Instructions to follow -> Pictures in the entries below are excluded; copy only the lines from the one containing "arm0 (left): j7" to the one containing "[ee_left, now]", both included.

═══ Supplied material ═══

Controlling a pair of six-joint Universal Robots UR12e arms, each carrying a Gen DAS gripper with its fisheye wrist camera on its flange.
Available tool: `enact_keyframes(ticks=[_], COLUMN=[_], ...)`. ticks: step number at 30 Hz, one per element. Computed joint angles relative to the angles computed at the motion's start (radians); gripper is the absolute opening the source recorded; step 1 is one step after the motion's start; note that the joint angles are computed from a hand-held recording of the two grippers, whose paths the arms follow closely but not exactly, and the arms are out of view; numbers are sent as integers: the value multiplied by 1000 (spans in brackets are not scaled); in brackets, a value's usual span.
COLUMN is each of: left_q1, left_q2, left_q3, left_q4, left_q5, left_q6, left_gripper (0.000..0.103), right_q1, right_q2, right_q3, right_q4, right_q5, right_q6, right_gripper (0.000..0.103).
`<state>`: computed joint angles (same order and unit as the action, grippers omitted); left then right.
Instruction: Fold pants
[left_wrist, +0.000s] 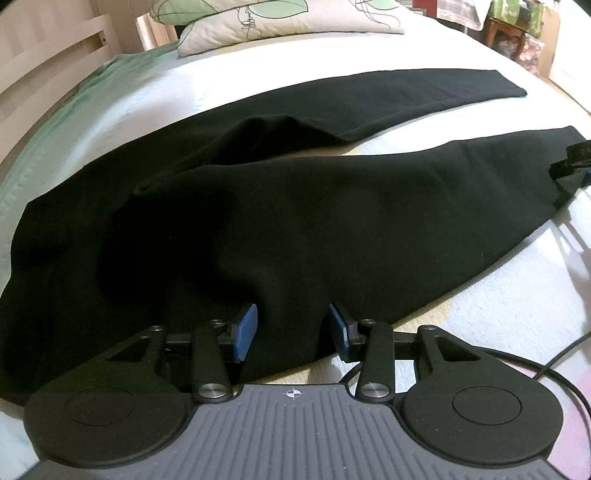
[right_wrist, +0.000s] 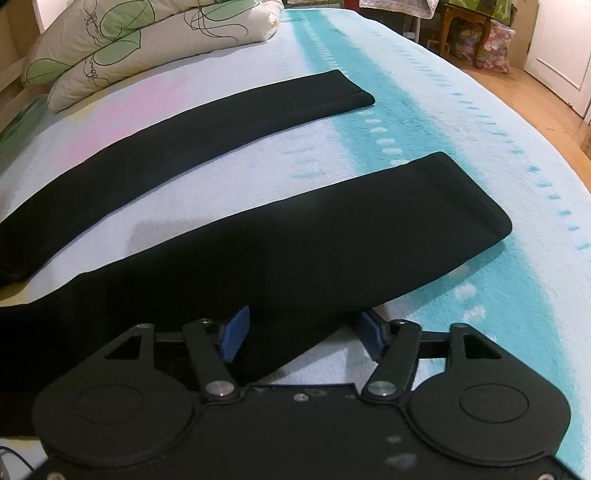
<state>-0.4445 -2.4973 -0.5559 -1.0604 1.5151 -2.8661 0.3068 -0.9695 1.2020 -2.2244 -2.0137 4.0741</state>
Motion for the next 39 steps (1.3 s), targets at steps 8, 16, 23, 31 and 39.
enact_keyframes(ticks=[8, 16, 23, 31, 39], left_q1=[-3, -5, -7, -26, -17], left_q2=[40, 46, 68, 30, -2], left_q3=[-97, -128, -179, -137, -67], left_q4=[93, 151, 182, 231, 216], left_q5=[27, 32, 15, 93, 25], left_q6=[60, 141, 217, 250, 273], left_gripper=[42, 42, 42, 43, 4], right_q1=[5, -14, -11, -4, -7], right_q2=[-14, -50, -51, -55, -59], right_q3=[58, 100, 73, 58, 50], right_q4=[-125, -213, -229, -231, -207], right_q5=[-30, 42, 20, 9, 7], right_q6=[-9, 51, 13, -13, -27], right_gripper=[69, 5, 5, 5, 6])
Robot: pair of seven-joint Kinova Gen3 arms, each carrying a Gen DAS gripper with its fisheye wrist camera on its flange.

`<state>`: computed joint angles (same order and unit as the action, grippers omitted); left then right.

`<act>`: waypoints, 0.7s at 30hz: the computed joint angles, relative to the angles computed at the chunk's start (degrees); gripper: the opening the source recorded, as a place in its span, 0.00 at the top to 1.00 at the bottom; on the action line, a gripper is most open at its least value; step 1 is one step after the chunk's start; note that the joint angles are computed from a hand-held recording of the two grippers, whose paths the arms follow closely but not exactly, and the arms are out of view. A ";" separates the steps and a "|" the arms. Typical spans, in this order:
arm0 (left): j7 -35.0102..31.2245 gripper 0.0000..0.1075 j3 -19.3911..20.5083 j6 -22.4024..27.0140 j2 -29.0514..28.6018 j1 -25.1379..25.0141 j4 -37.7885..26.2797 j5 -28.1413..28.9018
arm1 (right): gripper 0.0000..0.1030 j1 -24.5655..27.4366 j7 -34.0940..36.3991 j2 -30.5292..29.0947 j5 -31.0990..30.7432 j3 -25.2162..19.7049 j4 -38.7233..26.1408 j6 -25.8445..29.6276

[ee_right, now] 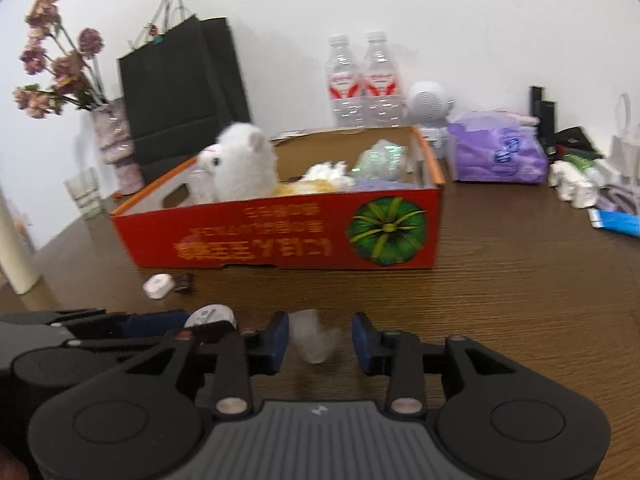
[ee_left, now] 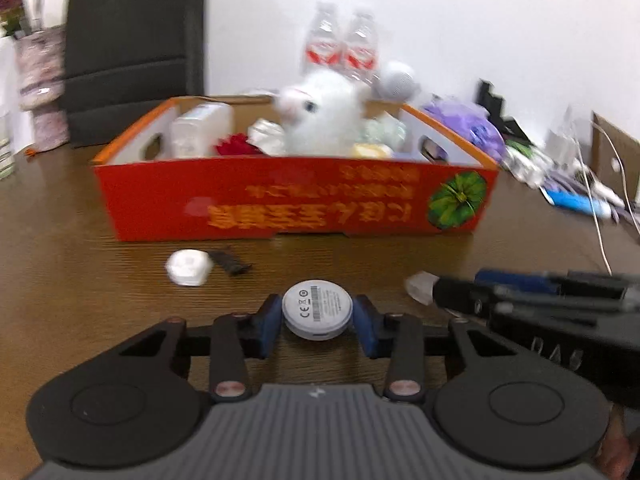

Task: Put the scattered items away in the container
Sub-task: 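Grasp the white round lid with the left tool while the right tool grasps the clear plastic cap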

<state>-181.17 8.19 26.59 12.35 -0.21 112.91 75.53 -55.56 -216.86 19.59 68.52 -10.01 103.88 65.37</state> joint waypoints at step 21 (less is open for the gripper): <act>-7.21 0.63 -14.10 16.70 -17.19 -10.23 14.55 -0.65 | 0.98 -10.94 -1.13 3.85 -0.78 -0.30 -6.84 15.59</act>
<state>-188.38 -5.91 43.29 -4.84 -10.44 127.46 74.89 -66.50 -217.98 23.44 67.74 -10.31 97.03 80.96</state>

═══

Solution to the problem ->
arm0 (left): j7 -35.0102..31.2245 gripper 0.0000..0.1075 j3 -19.3911..20.5083 j6 -22.4024..27.0140 j2 -29.0514..28.6018 j1 -25.1379..25.0141 j4 -37.7885..26.2797 j5 -28.1413..28.9018
arm1 (right): gripper 0.0000..0.1030 j1 -24.5655..27.4366 j7 -34.0940..36.3991 j2 -30.5292..29.0947 j5 -31.0990..30.7432 j3 -25.2162..19.7049 j4 -38.7233..26.1408 j6 -25.8445..29.6276

[ee_right, now] 
[ee_left, now] 

What this exercise required is now done.